Instructions to follow: Work through the entries below and report how many lines include "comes". The number alone is the answer.

━━━━━ Entries shown

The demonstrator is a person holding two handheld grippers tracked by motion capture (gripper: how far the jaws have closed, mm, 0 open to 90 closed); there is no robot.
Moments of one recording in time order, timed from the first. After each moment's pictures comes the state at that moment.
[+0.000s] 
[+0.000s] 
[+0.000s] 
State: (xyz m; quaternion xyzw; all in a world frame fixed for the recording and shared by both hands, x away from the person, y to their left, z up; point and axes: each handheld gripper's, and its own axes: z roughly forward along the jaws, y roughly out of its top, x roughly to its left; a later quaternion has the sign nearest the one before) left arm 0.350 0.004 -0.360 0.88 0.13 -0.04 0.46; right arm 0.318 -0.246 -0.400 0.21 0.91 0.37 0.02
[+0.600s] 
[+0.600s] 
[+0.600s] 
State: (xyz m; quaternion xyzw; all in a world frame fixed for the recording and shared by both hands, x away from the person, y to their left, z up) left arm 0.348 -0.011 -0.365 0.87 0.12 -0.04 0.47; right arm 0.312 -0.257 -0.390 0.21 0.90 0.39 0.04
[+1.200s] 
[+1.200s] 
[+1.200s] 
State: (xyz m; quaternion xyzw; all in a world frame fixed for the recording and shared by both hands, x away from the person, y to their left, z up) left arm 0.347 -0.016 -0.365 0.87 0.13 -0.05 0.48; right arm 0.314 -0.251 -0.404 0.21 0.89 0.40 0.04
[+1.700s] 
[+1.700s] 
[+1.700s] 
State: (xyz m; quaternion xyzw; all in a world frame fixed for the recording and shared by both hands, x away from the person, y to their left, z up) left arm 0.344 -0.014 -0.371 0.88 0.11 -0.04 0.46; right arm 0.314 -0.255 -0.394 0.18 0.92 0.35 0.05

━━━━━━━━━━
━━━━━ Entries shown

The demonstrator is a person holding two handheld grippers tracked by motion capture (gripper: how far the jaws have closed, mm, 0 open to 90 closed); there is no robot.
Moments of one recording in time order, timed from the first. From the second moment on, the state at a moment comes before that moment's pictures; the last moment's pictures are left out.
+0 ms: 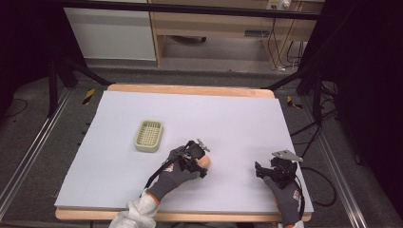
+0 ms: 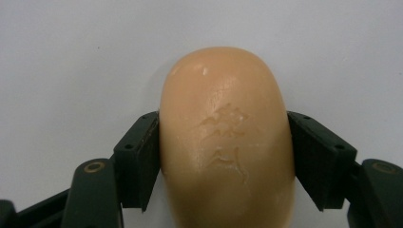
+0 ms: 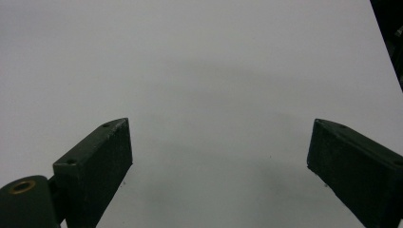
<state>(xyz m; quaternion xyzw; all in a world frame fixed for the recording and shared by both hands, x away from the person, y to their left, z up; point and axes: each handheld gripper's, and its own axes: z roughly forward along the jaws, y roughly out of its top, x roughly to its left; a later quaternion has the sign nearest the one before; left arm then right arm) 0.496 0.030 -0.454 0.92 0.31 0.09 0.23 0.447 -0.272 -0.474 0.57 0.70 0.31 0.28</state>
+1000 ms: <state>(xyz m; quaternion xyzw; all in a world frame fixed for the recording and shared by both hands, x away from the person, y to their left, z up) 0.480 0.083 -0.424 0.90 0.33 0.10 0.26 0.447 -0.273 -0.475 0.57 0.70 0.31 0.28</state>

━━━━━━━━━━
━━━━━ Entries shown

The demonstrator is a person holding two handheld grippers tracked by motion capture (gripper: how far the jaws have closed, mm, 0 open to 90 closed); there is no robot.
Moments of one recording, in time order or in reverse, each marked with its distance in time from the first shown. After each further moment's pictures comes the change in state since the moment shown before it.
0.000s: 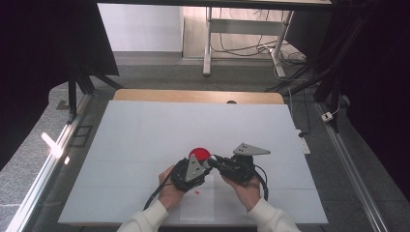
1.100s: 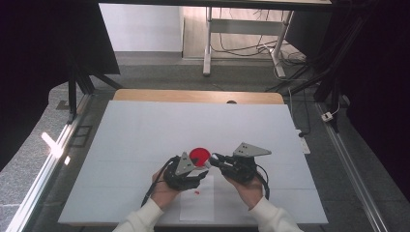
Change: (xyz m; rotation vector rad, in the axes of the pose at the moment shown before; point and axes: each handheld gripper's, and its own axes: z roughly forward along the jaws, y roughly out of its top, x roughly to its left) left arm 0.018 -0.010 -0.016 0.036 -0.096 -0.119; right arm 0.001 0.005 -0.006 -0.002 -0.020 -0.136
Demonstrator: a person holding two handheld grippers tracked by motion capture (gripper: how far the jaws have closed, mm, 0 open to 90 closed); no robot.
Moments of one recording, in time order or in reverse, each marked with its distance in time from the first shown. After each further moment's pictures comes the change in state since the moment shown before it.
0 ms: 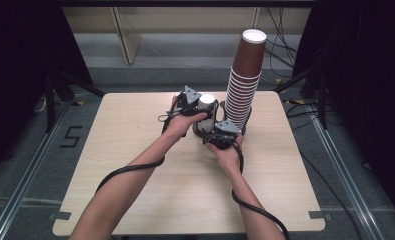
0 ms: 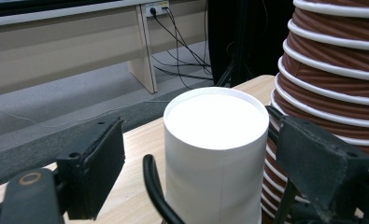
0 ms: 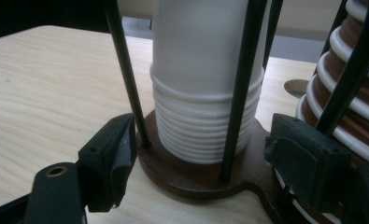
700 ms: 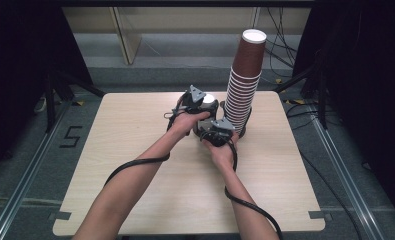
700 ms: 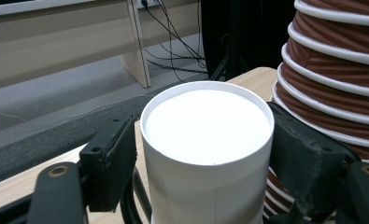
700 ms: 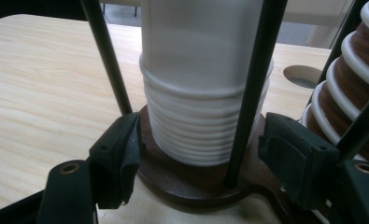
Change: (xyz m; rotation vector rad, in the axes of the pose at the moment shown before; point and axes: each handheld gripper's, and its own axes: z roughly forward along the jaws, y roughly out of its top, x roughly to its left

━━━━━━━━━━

Response box: 4